Aim of the exercise: Determine the number of lines in the data that contain "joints". Answer with that number only.

Stored data entries:
((
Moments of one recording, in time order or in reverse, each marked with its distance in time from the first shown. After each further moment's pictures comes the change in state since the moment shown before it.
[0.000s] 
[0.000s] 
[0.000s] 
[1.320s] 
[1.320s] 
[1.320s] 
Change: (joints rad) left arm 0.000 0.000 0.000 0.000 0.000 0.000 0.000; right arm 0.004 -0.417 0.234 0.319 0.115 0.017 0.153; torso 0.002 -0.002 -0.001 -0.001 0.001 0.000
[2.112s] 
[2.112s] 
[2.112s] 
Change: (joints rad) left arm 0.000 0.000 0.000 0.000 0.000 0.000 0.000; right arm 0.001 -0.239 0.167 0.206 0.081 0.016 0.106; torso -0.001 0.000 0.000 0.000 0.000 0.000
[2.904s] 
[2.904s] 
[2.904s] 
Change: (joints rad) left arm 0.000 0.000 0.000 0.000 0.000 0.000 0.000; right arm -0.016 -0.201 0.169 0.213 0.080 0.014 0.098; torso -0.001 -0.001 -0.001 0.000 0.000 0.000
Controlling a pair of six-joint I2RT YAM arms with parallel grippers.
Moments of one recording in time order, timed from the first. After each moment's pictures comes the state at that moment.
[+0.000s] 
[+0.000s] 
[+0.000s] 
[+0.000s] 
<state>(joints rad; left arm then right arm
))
Exercise response: 4